Le dernier recueil de poèmes d’Yevhène Ploujnyk, « l’Equilibre », est la preuve de la victoire de « l’homme spirituel » qui, au milieu de la cacophonie de son époque, trouve « le silence », l’équilibre moral, la certitude de sa vérité, la beauté « du monde unique », et au milieu des débris de l’époque – « un lien sûr entre le jour courant et l’espace du temps ». Dans un des ses derniers et meilleurs poèmes, « Elle est montée à la mer... », le poète surprend le lecteur avec une ligne de beauté si antiquement limpide et harmonique que le plus grand auteur de néo-classicisme pourrait l’envier. Comment un tel prodige arrive-t-il à l’auteur qui est dévoré par la tuberculose et qui va être assassiné par la main du barbare-occupant ? En effet, la présence d’un tel poète est un prodige dans l’ambiance de la famine et de la terreur. En 1928, ses amis des associations Lanka et MARS sont fusillés. Y. Ploujnyk se retrouve sur la liste suivante de ceux qui sont à fusiller. Le 25 mars 1935, il est condamné à mort.
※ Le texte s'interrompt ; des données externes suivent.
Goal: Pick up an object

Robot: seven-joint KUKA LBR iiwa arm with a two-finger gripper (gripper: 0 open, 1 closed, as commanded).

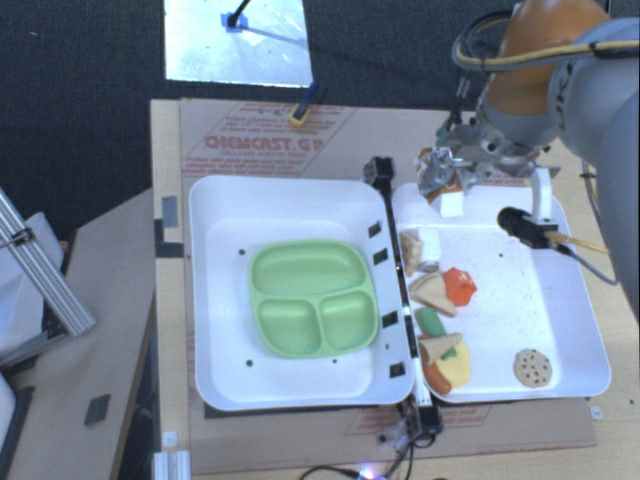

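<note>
My gripper (443, 180) hangs over the far left corner of the right bin (580, 318), under the orange band of the arm. A small white and brown piece (451, 204) sits right below it; whether it is gripped is unclear. Loose toy foods lie along the bin's left side: a pale piece (411, 247), a sandwich wedge (431, 293), a red-orange piece (460, 286), a green piece (430, 321) and a yellow-orange piece (447, 362). A chocolate chip cookie (533, 368) lies near the front right.
The left bin (215, 268) holds a green divided tray (308, 298). A black divider (395, 278) runs between the bins. A black cylinder with a yellow lead (527, 228) juts over the right bin's far side. A shiny plate (238, 26) lies beyond the bench.
</note>
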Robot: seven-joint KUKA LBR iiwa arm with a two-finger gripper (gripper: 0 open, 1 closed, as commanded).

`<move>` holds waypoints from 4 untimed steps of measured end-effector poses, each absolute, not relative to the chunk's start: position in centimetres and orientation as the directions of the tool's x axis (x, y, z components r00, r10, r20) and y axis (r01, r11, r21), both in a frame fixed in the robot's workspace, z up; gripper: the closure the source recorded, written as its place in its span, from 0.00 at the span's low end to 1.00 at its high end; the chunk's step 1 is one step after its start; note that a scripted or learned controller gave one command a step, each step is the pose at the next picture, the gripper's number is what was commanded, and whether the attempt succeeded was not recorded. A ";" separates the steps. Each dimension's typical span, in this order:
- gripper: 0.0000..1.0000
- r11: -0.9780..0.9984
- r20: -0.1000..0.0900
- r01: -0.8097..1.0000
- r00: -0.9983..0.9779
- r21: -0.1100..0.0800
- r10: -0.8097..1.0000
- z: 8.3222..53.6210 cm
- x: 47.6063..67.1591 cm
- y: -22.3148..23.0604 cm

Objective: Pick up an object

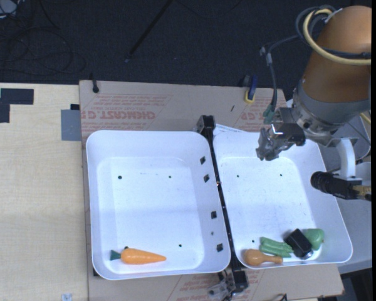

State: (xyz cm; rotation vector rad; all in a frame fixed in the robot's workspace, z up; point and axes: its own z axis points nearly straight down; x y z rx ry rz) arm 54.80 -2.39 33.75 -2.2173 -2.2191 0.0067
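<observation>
An orange toy carrot [142, 256] with a green top lies at the front of the left bin [100, 168]. In the right bin's [338, 221] front corner sit a green bean pod [274, 246], a small orange gourd shape [261, 258], a black block [299, 242] and a green piece [314, 236] behind it. My gripper [267, 150] hangs above the far edge of the right bin, well away from all of these objects. Nothing shows between its dark fingers.
A black divider [214, 193] runs between the two bins. The bins rest on a cardboard sheet [150, 105] over a wooden bench. A black clamp [332, 184] juts in at the right bin's right side. Cables lie on the dark floor behind.
</observation>
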 end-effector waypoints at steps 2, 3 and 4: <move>1.00 -0.002 -0.001 1.000 0.002 -0.012 1.000 33.5 61.8 -1.8; 1.00 0.003 0.001 1.000 -0.003 -0.004 1.000 34.4 60.6 1.8; 1.00 0.006 0.001 1.000 -0.006 -0.004 1.000 35.3 58.2 7.1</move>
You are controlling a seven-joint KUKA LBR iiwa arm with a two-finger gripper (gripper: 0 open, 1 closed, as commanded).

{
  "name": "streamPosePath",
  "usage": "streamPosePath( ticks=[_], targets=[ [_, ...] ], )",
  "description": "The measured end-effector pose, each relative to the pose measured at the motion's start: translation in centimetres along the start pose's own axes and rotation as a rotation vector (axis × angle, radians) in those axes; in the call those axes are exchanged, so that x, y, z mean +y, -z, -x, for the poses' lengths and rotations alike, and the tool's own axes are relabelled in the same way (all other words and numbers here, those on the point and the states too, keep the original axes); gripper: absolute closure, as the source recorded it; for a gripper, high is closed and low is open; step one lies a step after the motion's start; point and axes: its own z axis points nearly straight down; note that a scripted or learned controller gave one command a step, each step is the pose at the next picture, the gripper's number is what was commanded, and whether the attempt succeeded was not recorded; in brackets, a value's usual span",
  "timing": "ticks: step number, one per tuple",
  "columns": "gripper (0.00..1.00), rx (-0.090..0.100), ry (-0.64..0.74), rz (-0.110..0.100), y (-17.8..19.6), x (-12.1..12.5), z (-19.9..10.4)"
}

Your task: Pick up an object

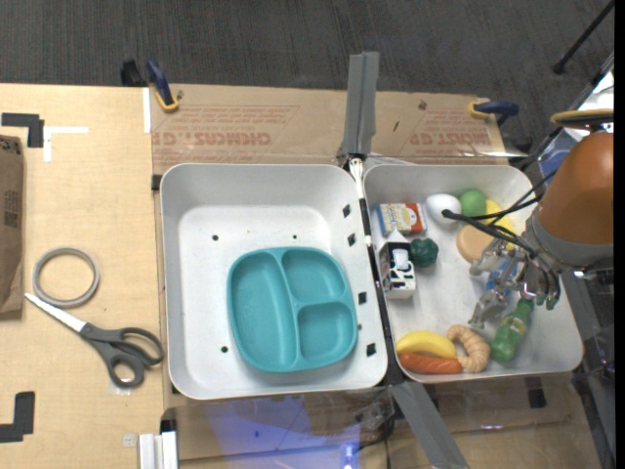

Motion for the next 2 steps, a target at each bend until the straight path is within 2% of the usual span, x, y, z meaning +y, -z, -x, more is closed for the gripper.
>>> streamPosePath(
  ticks=[1,2],
  targets=[
    [1.00,-0.005,0.002,0.000,1.06,0.06,0.16],
    [0.00,-0.005,0.002,0.000,1.06,0.07,0.15]
  ],
)
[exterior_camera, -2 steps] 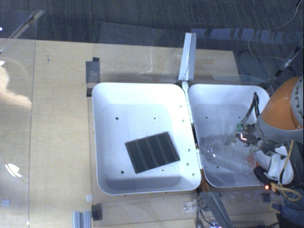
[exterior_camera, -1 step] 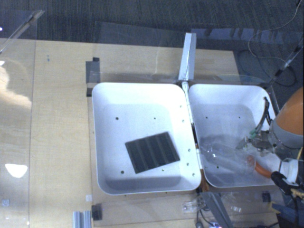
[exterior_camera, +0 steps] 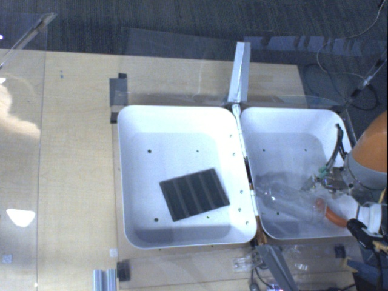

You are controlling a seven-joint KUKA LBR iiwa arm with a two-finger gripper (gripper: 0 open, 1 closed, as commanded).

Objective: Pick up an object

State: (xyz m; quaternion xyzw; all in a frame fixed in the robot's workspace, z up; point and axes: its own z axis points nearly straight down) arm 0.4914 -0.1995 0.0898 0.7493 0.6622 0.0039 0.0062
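The bench (exterior_camera: 73, 162) was a pale wooden surface. Two shallow white bins rested directly on it, side by side and touching. The left bin (exterior_camera: 136, 162) sat to the left of the right bin (exterior_camera: 285, 123). A grey upright bar (exterior_camera: 239, 71) stood behind their junction.

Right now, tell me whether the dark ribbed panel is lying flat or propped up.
Flat. The dark ribbed panel lies on the floor of the left bin, askew to the walls.

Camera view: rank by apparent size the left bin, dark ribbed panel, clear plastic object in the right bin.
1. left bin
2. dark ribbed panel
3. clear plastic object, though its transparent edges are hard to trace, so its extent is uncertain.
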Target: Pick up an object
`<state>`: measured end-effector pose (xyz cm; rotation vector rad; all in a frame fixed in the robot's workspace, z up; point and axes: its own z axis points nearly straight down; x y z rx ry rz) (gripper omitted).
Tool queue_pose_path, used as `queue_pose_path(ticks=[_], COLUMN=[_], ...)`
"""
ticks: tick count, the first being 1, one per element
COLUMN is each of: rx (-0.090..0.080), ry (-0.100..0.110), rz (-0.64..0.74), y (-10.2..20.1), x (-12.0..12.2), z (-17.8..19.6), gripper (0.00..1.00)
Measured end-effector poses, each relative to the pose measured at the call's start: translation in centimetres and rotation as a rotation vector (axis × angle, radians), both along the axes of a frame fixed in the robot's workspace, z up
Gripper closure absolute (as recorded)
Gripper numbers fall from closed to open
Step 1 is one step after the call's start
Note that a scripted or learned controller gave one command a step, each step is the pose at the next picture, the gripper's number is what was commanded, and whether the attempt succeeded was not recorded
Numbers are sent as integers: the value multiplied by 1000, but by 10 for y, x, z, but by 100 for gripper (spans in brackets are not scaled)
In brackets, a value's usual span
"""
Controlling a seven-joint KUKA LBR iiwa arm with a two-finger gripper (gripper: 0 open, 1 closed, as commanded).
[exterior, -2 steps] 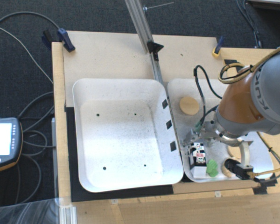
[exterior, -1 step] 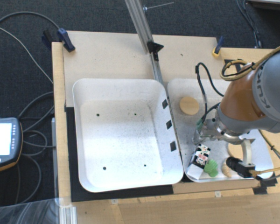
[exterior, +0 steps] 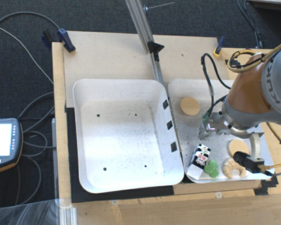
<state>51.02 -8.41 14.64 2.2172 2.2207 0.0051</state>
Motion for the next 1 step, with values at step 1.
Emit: queue_pose_path(ticks=[1], rx=[0], ry=[-2], rz=[1], y=[7], x=[9], z=[51], gripper=[100])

Le poète est accusé de terrorisme. La peine est remplacée plus tard par une condamnation à dix ans de bagne, le plus long terme qu’on connaissait dans ce temps-là. La lettre émouvante du poète qu’il écrit à sa femme le jour où il apprend le remplacement de sa condamnation à mort par la déportation dans un camp de concentration lointain est publiée dans la revue « Nos jours » (Lviv, 1943). Alors qu’il est au stade terminal de la tuberculose, il est déporté dans les Îles de Solovki, dans la mer Blanche. Il y meurt quelques mois plus tard. Il n’a que 37 ans… Le nom d’Yevhène Ploujnyk est réhabilité en 1956. En 1988, ses œuvres commencent à être publiées après un long oubli.